• Assignment
Start at the line in the entries below that contains "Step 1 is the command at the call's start", stop at the line that contains "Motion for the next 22", and output exactly the lines in that span, both ends included.

##### Listed entries #####

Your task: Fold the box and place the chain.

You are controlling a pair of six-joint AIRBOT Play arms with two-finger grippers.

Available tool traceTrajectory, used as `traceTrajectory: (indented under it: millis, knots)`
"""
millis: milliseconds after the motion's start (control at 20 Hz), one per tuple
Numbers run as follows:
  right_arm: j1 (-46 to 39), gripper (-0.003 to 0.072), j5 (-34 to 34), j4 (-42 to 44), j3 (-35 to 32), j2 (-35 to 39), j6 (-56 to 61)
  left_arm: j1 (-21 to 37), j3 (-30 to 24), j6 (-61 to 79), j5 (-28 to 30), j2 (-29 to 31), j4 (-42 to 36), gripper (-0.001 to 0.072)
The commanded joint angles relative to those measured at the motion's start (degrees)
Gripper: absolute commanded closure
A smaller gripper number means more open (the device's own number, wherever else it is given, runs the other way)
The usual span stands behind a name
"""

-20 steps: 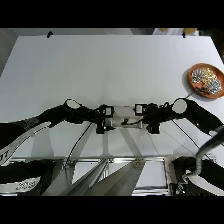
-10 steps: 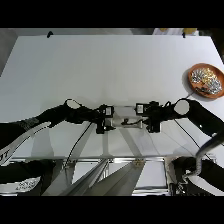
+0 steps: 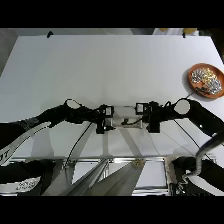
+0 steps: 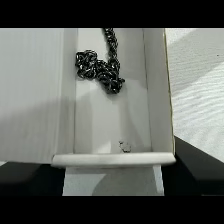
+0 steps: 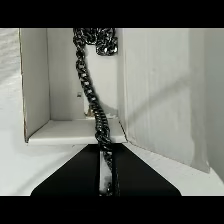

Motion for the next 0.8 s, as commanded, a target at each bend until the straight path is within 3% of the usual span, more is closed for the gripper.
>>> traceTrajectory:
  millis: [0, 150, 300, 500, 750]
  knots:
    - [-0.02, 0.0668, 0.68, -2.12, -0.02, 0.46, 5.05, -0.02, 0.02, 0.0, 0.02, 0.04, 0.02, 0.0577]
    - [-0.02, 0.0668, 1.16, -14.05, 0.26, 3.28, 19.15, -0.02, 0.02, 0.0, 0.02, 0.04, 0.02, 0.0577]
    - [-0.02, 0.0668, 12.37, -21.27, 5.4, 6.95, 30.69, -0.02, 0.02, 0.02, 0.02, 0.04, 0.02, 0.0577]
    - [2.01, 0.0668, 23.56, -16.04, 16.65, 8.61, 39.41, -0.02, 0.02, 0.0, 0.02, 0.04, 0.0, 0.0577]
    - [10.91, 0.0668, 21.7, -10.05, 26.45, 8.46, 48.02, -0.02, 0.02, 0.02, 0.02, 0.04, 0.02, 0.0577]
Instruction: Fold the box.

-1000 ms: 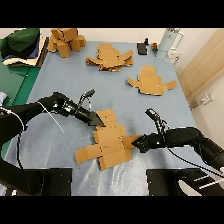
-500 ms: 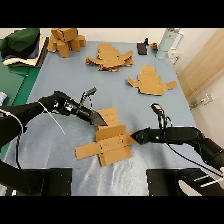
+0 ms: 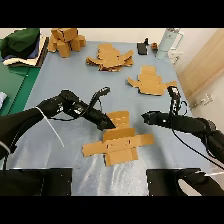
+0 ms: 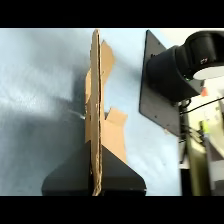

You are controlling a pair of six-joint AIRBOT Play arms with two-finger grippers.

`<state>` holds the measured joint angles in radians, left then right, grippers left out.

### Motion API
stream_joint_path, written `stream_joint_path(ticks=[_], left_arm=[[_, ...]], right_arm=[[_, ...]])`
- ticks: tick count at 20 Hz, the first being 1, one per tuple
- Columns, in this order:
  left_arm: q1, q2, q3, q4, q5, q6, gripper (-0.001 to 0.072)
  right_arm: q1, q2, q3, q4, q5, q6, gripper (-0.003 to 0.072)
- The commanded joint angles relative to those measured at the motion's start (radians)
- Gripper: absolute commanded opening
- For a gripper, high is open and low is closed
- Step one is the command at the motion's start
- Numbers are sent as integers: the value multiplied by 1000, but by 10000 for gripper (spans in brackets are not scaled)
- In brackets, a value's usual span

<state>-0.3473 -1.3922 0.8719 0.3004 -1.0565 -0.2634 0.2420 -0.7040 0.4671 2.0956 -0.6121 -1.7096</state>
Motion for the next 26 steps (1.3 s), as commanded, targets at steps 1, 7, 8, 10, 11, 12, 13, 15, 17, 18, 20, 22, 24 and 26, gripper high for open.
stream_joint_path(ticks=[1, 7, 8, 10, 11, 12, 13, 15, 17, 18, 20, 22, 24, 26], left_arm=[[-73, 58, -2, 18, 166, 161, 9], [-190, 172, -7, 120, 370, 262, 9], [-192, 179, -7, 121, 396, 280, 10], [-191, 169, -14, 151, 402, 282, 10], [-191, 156, -26, 151, 401, 282, 10], [-194, 141, -42, 147, 402, 283, 10], [-196, 125, -56, 146, 402, 284, 10], [-201, 95, -80, 126, 403, 301, 10], [-202, 79, -88, 89, 403, 304, 10], [-202, 75, -88, 73, 403, 306, 10], [-202, 74, -88, 57, 403, 322, 10], [-201, 74, -89, 57, 401, 326, 10], [-201, 74, -90, 58, 392, 323, 11], [-200, 77, -90, 35, 391, 312, 10]], right_arm=[[-13, -31, 19, -27, 9, 72, 66], [-13, -143, 19, -18, 41, 80, 40], [-13, -151, 19, -13, 57, 80, 11], [-11, -153, 19, -11, 93, 80, 11], [-11, -153, 19, -11, 105, 80, 12], [-11, -153, 19, -11, 112, 80, 12], [-11, -153, 19, -11, 116, 79, 11], [-11, -153, 19, -11, 117, 80, 12], [-11, -153, 19, -11, 117, 80, 12], [-11, -153, 19, -11, 117, 80, 12], [-11, -153, 19, -11, 117, 80, 12], [-11, -153, 19, -11, 116, 80, 12], [-11, -153, 19, -11, 116, 80, 11], [-11, -153, 19, -11, 114, 79, 11]])
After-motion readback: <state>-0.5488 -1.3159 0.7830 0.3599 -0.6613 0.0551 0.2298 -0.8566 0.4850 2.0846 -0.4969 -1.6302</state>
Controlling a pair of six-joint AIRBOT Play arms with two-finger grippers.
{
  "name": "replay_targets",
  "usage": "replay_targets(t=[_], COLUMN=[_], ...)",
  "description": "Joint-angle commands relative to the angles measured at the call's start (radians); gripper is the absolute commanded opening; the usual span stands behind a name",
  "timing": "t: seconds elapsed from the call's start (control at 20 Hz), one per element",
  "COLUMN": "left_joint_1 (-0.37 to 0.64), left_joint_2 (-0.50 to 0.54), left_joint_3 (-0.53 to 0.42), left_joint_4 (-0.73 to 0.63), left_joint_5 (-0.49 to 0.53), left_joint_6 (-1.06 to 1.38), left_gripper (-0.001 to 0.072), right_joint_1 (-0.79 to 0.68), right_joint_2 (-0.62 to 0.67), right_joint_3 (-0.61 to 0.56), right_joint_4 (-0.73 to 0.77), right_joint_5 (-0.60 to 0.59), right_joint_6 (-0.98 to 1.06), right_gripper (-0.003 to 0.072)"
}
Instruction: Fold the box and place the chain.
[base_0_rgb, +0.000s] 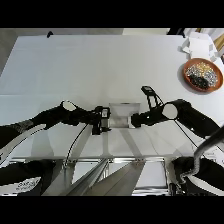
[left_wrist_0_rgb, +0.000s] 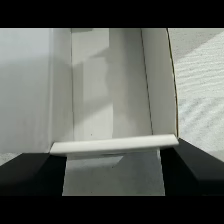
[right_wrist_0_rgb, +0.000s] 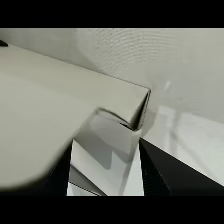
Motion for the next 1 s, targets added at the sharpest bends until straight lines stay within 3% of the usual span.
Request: replay_targets(t=[0.0,0.35,0.95], left_joint_1=[0.0,0.0,0.0], left_joint_2=[0.0,0.0,0.0], left_joint_3=[0.0,0.0,0.0], left_joint_4=[0.0,0.0,0.0], left_joint_5=[0.0,0.0,0.0], left_joint_6=[0.0,0.0,0.0], left_gripper=[0.0251,0.0251,0.0251], right_joint_1=[0.079,0.167,0.174], right_joint_2=[-0.082,-0.179,-0.239], right_joint_3=[0.07,0.172,0.182], right_joint_4=[-0.111,-0.233,-0.297], right_joint_5=[0.06,0.153,0.186], right_joint_6=[0.171,0.384,0.588], right_gripper=[0.0458,0.0476,0.0451])
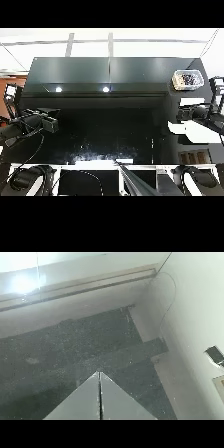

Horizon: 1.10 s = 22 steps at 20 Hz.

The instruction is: Fold the box and place the chain.

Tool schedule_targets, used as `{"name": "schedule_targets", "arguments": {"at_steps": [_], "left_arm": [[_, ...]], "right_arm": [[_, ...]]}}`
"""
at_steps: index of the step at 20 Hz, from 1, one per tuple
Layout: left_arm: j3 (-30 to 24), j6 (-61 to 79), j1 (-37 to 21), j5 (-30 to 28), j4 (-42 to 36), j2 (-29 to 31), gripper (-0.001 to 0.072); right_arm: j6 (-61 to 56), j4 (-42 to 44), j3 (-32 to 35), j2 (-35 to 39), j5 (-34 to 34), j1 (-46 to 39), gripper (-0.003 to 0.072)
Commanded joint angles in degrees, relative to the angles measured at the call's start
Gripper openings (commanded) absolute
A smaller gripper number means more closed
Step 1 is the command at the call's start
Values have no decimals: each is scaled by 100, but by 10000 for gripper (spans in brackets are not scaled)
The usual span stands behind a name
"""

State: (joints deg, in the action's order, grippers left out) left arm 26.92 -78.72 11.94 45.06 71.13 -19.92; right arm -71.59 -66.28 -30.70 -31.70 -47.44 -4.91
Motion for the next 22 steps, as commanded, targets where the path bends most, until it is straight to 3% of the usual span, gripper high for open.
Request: {"name": "schedule_targets", "arguments": {"at_steps": [1,14,18,19,20,21,22], "left_arm": [[0,0,-2,0,0,-2,31],[0,0,-2,-2,0,-2,32],[0,0,-2,-2,0,-2,32],[0,0,-2,-9,-2,-2,31],[0,0,0,-125,-4,-2,32],[0,0,9,-431,-4,-2,31],[0,-4,9,-752,-26,-4,31]], "right_arm": [[0,2,0,2,-2,2,23],[-2,66,0,2,-2,2,23],[0,173,0,0,675,2,24],[-2,127,0,0,787,0,97],[-2,28,0,0,839,0,530],[-22,-94,0,0,885,0,720],[-122,-308,0,0,929,-24,720]]}}
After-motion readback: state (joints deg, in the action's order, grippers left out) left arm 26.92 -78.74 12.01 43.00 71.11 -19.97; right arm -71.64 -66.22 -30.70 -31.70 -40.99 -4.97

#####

• Result of this exercise
Step 1 is the command at the call's start
Values have no decimals: each is scaled by 100, but by 10000 for gripper (spans in brackets are not scaled)
The usual span stands behind a name
"""

State: (joints deg, in the action's order, grippers left out) left arm 26.92 -78.72 11.94 45.06 71.13 -19.92; right arm -71.59 -66.28 -30.70 -31.70 -47.44 -4.91
Motion for the next 22 steps, as commanded, targets where the path bends most, until it is straight to 3% of the usual span, gripper high for open.

Work on this exercise is complete.